DERİNLİĞİ OLAN BİR BÖLGE

Oysa Gebze’nin gerçekten çok önemli tarihi bir geçmişi var.

Gebze eski çağlardan itibaren sürekli önemli bir yerleşim alanı olmuş. Bizans ve Osmanlı dönemin coğrafi ve stratejik önemi sahip bir bölge olmuş.

Osmanlı’nın İstanbul’u başkent yapmasından sonra Gebze savaşlarda Osmanlı ordusunun ilk dinlenme ve mola verdiği bölge olmuş, ordu Gebze üzerinden sefere gidermiş. Yine ulaşım da Gebze en önemli menzil konumundaydı.

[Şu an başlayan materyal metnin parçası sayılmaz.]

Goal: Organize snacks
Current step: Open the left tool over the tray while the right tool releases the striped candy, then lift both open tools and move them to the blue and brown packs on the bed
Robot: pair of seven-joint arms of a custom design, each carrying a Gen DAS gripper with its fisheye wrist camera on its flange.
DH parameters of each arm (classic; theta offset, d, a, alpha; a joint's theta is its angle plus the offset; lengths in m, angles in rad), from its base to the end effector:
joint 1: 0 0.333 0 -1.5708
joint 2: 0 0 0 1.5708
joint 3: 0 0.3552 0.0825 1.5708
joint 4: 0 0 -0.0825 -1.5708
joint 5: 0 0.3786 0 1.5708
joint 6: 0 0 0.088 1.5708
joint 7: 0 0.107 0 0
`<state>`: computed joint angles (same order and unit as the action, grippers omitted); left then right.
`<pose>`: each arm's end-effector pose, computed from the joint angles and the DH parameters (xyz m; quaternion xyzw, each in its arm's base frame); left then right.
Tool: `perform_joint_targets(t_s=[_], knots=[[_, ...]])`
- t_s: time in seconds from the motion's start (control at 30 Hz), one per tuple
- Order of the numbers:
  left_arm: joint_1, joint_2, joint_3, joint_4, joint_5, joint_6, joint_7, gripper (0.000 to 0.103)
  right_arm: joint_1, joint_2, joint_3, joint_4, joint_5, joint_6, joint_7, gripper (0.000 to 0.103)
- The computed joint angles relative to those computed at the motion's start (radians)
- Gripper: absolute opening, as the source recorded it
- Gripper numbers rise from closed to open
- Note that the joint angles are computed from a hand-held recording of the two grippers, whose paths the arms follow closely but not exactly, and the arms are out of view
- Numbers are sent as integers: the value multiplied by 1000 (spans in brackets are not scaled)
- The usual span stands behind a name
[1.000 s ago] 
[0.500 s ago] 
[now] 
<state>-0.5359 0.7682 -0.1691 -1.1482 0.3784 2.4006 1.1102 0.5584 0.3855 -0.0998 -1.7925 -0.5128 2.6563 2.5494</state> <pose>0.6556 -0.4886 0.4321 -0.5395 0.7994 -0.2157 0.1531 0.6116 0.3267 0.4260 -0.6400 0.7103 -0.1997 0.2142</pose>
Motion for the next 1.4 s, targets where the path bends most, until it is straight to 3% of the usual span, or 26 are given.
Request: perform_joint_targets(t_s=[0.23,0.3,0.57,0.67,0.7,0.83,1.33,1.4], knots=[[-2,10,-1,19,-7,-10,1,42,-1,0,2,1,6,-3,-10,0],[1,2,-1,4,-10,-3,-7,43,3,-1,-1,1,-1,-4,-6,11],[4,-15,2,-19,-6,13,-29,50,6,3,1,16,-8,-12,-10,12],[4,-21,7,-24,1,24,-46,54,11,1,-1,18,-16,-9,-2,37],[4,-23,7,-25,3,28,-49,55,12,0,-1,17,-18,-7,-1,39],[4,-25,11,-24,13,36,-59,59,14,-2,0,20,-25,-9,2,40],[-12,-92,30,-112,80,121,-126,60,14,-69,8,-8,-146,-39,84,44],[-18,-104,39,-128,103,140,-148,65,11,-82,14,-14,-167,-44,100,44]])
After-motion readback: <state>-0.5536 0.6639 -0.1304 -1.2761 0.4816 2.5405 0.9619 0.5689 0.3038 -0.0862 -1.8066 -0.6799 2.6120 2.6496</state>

İstanbul’dan yola çıkan kervanlar ilk molayı Gebze’de verir daha sonra yollarına devam ederlerdi. Gebze aynı zamanda önemli bir menzil noktasıydı.

1523’de Çoban Mustafa Paşa tarafında yaptırılan külliye Gebze’nin aslında ne önemli bir konuma sahip olduğunun da göstergesidir. Külliye döneminde adeta Gebze Üniversitesi gibi işlev görmüş kompleks gibiydi. İçinde kütüphanesi, eğitim verilen odaları, şifahaneleri, yemek odaları, kervansarayı, camisi ile müthiş bir yapıdır külliye.

2024 yerel seçimleri Gebze adına umarım yeni bir başlangıç olur.

Gebze’yi Gebze’ye rağmen yok saymayan yepyeni bir anlayış seçimleri kazanır.